Otherwise, all reply traffic between OPN and the desktop on the WAN side bounces via the WAN gateway.

I managed to run enough of a test to look at states and traffic (for my education).
It's actually pretty darn simple. Simple UDP tunnel between the wireguard client and OPN WAN + one TCP connection per iperf thread from client's wireguard IP and target machine.
It's no surprise loads are negligible when traffic is choked up. I have no idea where the bottleneck could be.
I don't know that a packet capture would reveal anything.

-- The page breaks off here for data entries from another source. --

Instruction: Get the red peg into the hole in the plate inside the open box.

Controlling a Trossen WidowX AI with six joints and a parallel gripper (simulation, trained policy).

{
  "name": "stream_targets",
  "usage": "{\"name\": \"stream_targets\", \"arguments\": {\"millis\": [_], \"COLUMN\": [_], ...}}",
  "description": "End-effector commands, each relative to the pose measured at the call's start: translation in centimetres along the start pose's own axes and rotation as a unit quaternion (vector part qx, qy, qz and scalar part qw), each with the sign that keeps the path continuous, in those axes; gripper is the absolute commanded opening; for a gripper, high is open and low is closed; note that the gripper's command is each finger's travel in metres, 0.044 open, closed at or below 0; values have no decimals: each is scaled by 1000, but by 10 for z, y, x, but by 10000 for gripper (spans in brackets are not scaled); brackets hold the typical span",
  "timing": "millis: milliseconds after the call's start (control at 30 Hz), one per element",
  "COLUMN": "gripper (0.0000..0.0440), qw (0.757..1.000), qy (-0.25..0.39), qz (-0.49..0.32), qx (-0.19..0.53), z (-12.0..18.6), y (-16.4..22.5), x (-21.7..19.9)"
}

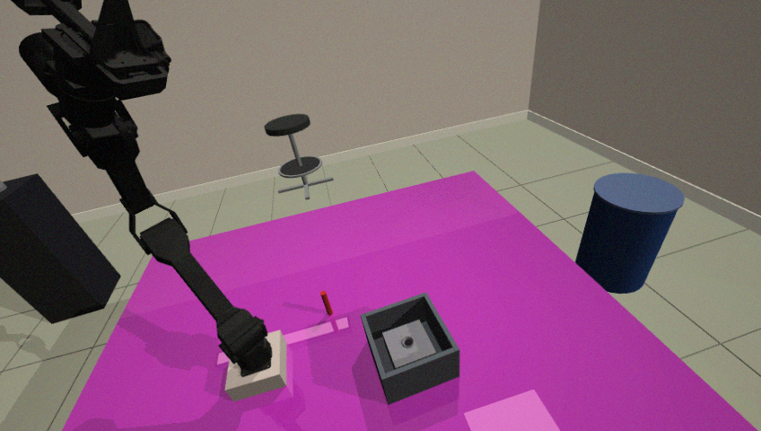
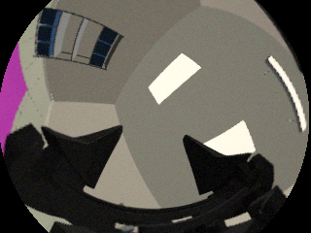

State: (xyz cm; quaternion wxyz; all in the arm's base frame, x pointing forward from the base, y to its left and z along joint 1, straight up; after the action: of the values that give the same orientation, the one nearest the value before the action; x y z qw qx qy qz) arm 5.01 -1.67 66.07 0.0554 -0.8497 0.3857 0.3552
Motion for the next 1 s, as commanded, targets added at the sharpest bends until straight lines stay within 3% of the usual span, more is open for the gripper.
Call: {"name": "stream_targets", "arguments": {"millis": [0,467,967], "gripper": [440,440,440], "qw": [999,958,853], "qy": [-29,-163,-315], "qz": [-43,-238,-414], "qx": [2,8,28], "z": [-5,-15,-6], "y": [3,-4,-43], "x": [20,107,192]}}
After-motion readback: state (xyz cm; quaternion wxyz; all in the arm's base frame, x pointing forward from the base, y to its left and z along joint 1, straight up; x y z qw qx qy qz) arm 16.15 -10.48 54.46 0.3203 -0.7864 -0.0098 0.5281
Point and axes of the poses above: the point midway between the two fingers, 35 mm back from their tips, its own z axis back along the fingers, its own x axis across the jaws, y = z × x, the point moved 3 cm from there along z, back along the fingers, and after that the axes turned 5 degrees about z, right-handed, at the moved point
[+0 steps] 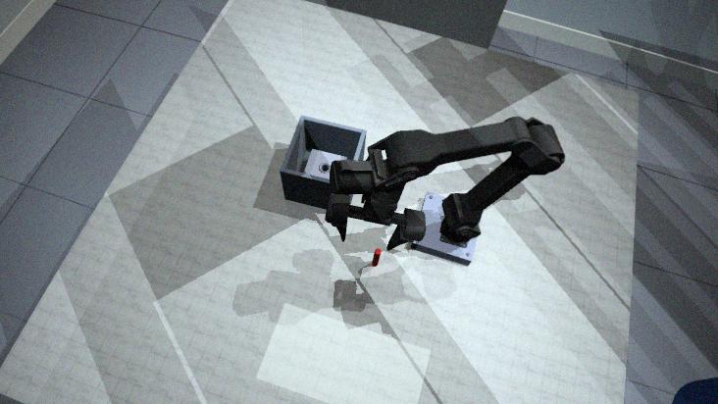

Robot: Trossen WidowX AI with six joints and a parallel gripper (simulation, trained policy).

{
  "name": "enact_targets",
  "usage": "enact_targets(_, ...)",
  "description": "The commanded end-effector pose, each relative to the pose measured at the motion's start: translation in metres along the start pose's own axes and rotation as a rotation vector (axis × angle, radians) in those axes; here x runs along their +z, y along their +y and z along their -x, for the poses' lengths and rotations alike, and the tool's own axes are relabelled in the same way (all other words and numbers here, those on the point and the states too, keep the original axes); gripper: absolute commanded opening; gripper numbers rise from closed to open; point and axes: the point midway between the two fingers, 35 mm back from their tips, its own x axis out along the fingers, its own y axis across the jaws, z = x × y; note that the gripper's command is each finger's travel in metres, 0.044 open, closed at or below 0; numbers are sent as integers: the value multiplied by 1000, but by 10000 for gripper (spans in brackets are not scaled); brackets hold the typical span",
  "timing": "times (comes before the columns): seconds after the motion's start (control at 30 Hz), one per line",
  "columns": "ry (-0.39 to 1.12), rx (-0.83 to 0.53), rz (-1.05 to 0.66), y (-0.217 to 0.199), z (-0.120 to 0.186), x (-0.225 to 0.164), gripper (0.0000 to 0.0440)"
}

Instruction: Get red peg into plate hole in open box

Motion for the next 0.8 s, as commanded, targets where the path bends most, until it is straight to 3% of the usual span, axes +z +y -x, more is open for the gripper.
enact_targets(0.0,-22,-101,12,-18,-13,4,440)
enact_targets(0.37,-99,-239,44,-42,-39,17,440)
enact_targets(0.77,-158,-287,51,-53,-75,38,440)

FWIW, my test environment was way worse than yours (yet sufficient for my investigation):
Ubuntu VM on my prod N305 based proxmox (where my OPN also lives), in a separate VLAN so I don't need to deal with reply-to -> main OPN for inter-VLAN -> managed switch -> OPN with Wireguard (also virtualized on N100 hardware) -> unmanaged switch -> target Ubuntu.

I still managed to get 900Mbps in both directions, very symmetrical... It's mindboggling you can't exceed 550Mbps on your hardware.

O-M-G ** SOLVED ** THANK YOU eric!!

it was the reply-to... changed it to

and immediately all OPN installs worked in both directions... from 23.1 to 25.1.1 on all my hardware setups...

The Intel X E-2278G with X710-DA2

Up: 8.60 Gbits/sec
Down: 7.27 Gbits/sec

iperf3 --client 192.168.1.20 --omit 1 --time 5 --parallel 16 --format g
...
[SUM]   0.00-5.00   sec  5.00 GBytes  8.59 Gbits/sec  3327             sender
[SUM]   0.00-5.00   sec  5.00 GBytes  8.60 Gbits/sec                  receiver

iperf3 --client 192.168.1.20 --omit 1 --time 5 --parallel 16 --format g --reverse
Reverse mode, remote host 192.168.1.20 is sending
...
[SUM]   0.00-5.00   sec  4.23 GBytes  7.27 Gbits/sec  7211             sender
[SUM]   0.00-5.00   sec  4.23 GBytes  7.27 Gbits/sec                  receiver

i turned off the firewall normalization rule the Road Warrior Docs say to use and now i consistently get

Up:[SUM]   0.00-5.00   sec  5.23 GBytes  8.98 Gbits/sec   34             sender
[SUM]   0.00-5.00   sec  5.23 GBytes  8.98 Gbits/sec                  receiver

Down:[SUM]   0.00-5.00   sec  4.62 GBytes  7.93 Gbits/sec  5610             sender
[SUM]   0.00-5.00   sec  4.62 GBytes  7.93 Gbits/sec                  receiver

Nice!

I kinda liked that theory because it explained the discrepancy, but it was arguably just a theory until you verified it.

I don't know what the gateway was but it was likely not multi-gig.
The downgrade all the way to ~550 might have been caused by collisions.

As to what was going on with the client directly connected is still unknown.
But that's such an atypical use case that it's not worth investigating further.
Sometimes simplifying the test bench to an extreme has unpredictable side effects.

When I got bit by this setting, no traffic went through because my main OPN rejected it (state violation) since it was reply traffic to requests that it never saw. That's usually easier to troubleshoot than performance issues... Especially since I had FW logs.

This was an interesting thread, but I have a question about the "reply-to" setting.

I have only one physical WAN interface, but I use one WG0 for incoming Wireguard clients and I have 2 other interfaces that handle outgoing VPN (OpenVPN and Wireguard) connections via separate gateways.
I guess this means I should also disable "reply-to" on WAN rules, correct?